Large figure1 gallery12025年11月に納入が開始されたエイジャックス装甲車(画像:イギリス国防省)

 英国軍放送局のウェブメディア「フォースニュース」によると、更迭されたのは、エイジャックス計画の成果を最終的に保証する最高責任者であるSRO(シニア・レスポンシブル・オーナー)を務めていたクリス・ボウブリック氏です。

 更迭の原因となったのは、エイジャックスの騒音問題です。

 2025年11月6日より同車両の納入が始まりましたが、納入直後にウィルトシャー州ソールズベリー平原で行われた訓練では、車両を操作していた兵士35人が体調不良を訴えました。中には嘔吐や震えの症状を示す兵士もおり、この事態を受けて、追加調査が完了するまで計画の進行は一時停止されました。

 その後、25人が現場復帰し、2人は車両の問題とは無関係のケガと判断されましたが、2026年1月現在も8人が経過観察中です。

 実はこの騒音問題は以前から指摘されていました。2020〜2021年の試験中にも、異常な車体振動や騒音によって耳鳴りや聴力低下を訴える兵士が相次ぎ、11人が長期的な医療監視対象となっていました。

 現在納入されているタイプでは、快適とは言えないものの、騒音問題はおおむね改善されたとされていました。しかし、問題が再発したことで、ボウブリックSROが安全リスクを過小評価した不正確な報告を行ったことが明らかになり、問題視されました。

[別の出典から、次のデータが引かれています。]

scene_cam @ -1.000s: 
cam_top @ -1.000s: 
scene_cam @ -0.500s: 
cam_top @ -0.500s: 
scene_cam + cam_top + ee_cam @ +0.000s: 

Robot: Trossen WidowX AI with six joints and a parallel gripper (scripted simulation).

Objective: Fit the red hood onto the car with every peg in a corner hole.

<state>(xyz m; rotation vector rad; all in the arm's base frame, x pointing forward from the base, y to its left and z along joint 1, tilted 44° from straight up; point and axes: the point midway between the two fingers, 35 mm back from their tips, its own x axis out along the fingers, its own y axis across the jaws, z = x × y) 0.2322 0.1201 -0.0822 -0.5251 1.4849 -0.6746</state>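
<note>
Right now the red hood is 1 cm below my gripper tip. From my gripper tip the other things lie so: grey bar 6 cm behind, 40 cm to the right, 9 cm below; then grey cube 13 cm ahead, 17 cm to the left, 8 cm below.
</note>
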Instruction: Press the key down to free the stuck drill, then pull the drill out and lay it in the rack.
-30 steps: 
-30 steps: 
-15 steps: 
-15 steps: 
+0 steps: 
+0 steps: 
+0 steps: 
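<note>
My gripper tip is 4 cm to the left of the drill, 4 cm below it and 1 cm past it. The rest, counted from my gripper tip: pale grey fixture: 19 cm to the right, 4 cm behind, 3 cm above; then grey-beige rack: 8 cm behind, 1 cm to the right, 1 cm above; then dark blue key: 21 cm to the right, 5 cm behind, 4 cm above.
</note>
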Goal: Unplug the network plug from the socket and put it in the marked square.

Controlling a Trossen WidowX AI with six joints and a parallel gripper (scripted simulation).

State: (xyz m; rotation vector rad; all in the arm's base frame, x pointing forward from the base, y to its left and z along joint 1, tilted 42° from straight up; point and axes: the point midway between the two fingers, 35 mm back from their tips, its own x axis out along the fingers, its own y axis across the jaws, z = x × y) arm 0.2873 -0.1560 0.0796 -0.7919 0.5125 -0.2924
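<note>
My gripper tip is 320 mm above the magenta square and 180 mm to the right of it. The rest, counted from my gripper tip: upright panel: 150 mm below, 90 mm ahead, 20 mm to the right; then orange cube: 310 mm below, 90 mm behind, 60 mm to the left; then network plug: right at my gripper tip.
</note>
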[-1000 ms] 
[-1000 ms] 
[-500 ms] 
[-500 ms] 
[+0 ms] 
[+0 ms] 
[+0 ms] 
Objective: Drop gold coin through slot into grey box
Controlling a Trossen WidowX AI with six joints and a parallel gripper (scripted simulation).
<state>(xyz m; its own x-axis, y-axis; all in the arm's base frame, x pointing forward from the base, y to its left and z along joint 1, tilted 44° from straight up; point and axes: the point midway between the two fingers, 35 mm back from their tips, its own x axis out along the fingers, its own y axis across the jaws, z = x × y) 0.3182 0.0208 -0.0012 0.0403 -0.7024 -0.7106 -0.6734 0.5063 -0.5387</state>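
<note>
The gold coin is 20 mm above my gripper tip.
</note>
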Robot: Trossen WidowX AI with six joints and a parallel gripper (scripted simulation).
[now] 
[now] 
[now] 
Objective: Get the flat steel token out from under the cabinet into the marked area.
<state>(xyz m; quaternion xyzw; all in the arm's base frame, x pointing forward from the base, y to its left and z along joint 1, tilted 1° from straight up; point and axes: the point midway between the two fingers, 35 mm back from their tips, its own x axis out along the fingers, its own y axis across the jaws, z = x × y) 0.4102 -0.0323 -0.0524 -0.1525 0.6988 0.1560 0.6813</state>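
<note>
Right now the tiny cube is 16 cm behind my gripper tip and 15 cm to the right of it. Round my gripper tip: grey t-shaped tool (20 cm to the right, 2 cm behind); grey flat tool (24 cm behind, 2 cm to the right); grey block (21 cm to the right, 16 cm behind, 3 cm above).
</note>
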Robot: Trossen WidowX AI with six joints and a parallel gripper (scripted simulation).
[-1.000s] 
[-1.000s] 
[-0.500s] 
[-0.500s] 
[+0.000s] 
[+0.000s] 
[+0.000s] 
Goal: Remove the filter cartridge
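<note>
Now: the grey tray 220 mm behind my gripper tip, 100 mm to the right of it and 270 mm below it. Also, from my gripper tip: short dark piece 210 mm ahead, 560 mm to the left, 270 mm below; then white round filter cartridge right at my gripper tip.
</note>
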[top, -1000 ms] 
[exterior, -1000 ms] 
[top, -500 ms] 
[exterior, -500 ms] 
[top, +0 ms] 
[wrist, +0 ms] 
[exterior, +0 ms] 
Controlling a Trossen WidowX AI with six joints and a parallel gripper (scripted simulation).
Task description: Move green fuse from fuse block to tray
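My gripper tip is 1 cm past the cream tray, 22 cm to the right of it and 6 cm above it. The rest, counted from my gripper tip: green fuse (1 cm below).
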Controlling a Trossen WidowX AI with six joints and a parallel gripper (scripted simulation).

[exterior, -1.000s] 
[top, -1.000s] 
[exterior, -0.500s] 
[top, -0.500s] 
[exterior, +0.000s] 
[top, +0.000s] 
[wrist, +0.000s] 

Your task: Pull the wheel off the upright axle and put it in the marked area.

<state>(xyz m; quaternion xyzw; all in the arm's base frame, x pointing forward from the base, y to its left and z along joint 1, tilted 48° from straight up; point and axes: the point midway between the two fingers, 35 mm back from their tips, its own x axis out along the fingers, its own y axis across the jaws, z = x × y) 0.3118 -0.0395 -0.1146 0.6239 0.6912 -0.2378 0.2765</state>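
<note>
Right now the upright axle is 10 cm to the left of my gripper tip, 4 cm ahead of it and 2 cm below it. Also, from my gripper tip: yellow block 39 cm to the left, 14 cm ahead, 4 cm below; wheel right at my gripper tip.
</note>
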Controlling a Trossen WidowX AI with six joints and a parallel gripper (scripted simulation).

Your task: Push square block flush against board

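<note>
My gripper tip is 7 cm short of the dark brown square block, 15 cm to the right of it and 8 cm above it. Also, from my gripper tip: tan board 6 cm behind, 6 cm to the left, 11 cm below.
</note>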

 エイジャックスは当初、2017年ごろに配備が開始される予定でしたが、さまざまな技術的・契約上の問題で長期にわたって延期されてきました。もともとは「戦車並みの防御力と軽車両の機動性、高性能センサーを兼ね備えた万能車両」として構想されていましたが、設計の複雑化により何度も仕様変更が行われ、現在の形に落ち着きました。それでも問題の頻発は止まらず、2023年には制服組トップのトニー・ラダキン国防参謀総長が、「我々イギリスは今、“狂ったように”装甲車に投資しているが、それが実際に使えるのは“10年後”だろう」と皮肉を交えて開発の遅れに不満を示す一幕もありました。

 今後、エイジャックスは追加試験・検証を行い、安全性が確認され次第、配備や運用が再開される見込みですが、現時点で再開までにどれほど時間がかかるかは明らかになっていません。